→ PROBLEM DESCRIPTION:
Collect the lines of the entries where "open" shows up.

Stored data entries

———

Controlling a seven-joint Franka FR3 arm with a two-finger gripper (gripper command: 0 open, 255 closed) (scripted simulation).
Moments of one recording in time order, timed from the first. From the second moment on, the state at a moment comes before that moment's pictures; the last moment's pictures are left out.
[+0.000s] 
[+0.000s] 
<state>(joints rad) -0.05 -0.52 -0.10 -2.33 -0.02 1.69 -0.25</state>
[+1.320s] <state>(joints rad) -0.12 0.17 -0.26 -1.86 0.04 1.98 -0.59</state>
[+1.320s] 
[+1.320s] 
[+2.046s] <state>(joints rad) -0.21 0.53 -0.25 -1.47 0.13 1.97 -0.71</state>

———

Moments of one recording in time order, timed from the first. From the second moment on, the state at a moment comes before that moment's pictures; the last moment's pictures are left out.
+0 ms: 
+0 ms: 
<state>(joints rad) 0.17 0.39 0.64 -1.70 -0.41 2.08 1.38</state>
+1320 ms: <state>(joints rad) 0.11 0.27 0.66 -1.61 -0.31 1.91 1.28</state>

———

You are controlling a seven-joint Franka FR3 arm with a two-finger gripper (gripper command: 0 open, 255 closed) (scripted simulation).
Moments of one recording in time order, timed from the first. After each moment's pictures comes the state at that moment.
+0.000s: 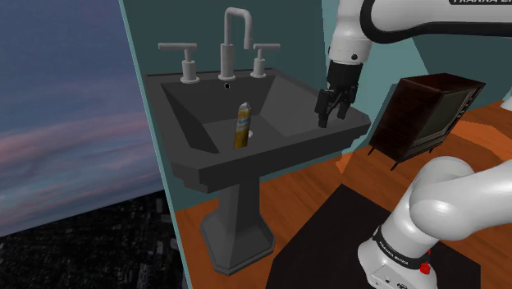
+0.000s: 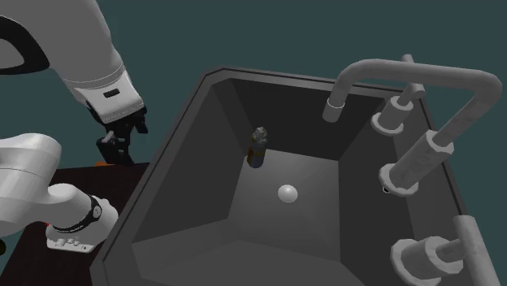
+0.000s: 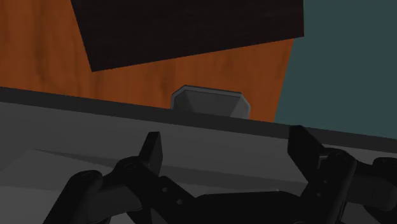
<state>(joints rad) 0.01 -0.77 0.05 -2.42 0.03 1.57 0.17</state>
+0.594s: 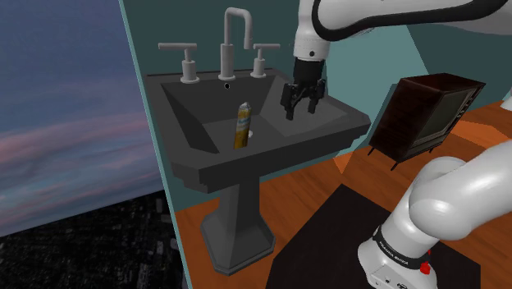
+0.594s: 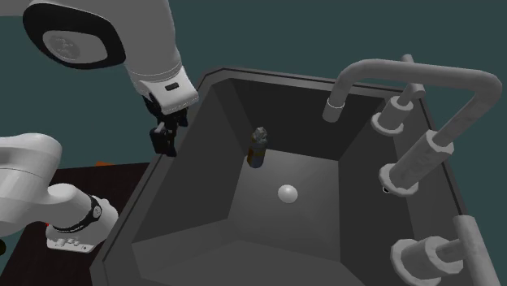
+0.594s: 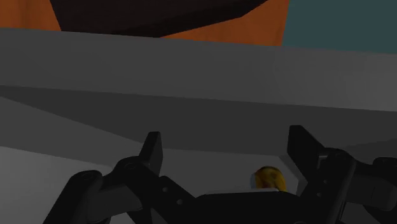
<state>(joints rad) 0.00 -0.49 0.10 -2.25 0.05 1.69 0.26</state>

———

→ SOLUTION TO THE PROBLEM:
Controlling a seven-joint Franka FR3 arm with a two-finger gripper (gripper command: 0 open, 255 closed) (scripted simulation).
You are controlling a seven-joint Franka FR3 arm with a two-finger gripper (gripper command: 0 open, 255 closed) (scripted simulation).

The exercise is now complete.